We pass the table to a RuleSet. I will explain the structure the ruleset in a minute.
The Ruleset transform the data into a new set of objects (or tables) which we retrieve
We pass the result to the rest of the software.
A RuleSet is comprise of set of Rules. A Rule can contain another Rule. A rule has a CONDITION that it tests, and a MAP TABLE.
The MAP TABLE maps the incoming field with a field (or property) in the result. There are can be one mapping or a multitude. The mapping doesn't have to involve just poking the input value into a output field. We have a syntax for calculation and string concatenation as well.
This syntax is also used in the Condition and can incorporate multiple files like ([INFIELD1] & "-" & [INFIELD2])="A-B" or [DIM1] + [DIM2] > 10. Anything between the brackets is substituted with a incoming field.
Rules can contain other Rules. The way this works is that in order for a sub Rule mapping to apply both it's condition and those of it's parent (or parents) have to be true. If a subRule has a mapping that conflicts with a parent's mapping then the subRule Mapping applies.
If two Rules on the same level have condition that are true and have conflicting mapping then the rule with the higher index (or lower on the list if you are looking at tree view) will have it's mapping apply.
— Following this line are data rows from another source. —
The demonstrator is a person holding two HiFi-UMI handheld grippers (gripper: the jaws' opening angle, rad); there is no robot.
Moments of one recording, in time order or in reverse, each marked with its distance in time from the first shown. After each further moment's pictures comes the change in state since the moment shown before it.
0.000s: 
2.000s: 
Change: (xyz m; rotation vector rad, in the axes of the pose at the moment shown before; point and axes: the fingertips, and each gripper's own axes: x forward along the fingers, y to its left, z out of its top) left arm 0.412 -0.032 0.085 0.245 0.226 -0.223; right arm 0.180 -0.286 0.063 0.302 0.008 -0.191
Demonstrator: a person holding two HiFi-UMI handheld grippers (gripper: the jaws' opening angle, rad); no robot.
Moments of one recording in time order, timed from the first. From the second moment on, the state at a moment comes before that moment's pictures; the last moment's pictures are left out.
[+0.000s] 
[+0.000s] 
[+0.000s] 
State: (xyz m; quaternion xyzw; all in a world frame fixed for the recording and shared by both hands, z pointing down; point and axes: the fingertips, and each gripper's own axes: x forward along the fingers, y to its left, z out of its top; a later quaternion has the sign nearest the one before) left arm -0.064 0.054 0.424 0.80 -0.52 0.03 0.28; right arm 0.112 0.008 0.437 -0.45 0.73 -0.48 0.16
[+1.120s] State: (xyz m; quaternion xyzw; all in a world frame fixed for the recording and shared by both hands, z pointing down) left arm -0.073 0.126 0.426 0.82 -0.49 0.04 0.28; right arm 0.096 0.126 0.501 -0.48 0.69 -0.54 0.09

Nested Rules is equivalent to ANDs while rules on the same level are equivalent of ORs.
The result is a mapping table that is applied to the incoming data to transform it to the needed output.
It is amicable to be being displayed in a UI. Namely a Treeview showing the rules hierarchy and a side panel showing the mapping table and conditions of the rule. Just as importantly you can create wizards that automate common rule structures.